WHAT YOU SHOULD DO. Repeat only the lines below from the one containing "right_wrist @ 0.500" through the one containing "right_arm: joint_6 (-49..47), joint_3", inclusive, exactly as written.

───── SOURCE DATA ─────

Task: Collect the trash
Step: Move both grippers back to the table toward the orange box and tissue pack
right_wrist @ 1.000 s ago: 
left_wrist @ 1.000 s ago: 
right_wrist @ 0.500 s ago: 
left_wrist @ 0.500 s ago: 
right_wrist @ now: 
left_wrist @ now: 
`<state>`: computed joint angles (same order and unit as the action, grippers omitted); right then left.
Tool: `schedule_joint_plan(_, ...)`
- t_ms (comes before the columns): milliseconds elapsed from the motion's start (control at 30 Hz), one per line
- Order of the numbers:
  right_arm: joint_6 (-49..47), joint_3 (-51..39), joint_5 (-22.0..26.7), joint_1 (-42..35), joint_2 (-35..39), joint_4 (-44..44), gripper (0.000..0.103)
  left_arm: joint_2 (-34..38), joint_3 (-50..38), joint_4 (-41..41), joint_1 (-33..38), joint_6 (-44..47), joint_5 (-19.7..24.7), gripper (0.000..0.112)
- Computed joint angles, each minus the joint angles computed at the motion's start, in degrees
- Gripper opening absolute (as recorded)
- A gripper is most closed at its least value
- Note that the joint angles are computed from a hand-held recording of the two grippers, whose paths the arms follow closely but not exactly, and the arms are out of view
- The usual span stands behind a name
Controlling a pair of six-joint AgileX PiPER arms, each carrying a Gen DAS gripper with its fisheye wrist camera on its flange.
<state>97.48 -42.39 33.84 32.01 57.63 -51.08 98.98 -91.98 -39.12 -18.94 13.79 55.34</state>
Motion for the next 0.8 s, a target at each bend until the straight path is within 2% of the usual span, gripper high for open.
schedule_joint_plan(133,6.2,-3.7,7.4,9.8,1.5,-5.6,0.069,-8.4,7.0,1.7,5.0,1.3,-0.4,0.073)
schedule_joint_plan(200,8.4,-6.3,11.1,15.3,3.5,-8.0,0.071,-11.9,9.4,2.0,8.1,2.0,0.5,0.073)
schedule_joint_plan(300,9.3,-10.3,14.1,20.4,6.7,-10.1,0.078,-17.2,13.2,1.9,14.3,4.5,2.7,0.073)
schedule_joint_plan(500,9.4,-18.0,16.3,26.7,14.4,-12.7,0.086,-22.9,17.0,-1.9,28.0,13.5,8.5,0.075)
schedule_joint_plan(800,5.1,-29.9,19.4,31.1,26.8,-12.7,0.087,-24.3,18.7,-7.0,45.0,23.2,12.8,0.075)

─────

OUTPUT OF THE EXERCISE.
right_wrist @ 0.500 s ago: 
left_wrist @ 0.500 s ago: 
right_wrist @ now: 
left_wrist @ now: 
`<state>`: computed joint angles (same order and unit as the action, grippers omitted); right then left.
Tool: `schedule_joint_plan(_, ...)`
- t_ms (comes before the columns): milliseconds elapsed from the motion's start (control at 30 Hz), one per line
- Order of the numbers:
  right_arm: joint_6 (-49..47), joint_3 (-51..39), joint_5 (-22.0..26.7), joint_1 (-42..35), joint_2 (-35..39), joint_4 (-44..44), gripper (0.000..0.103)

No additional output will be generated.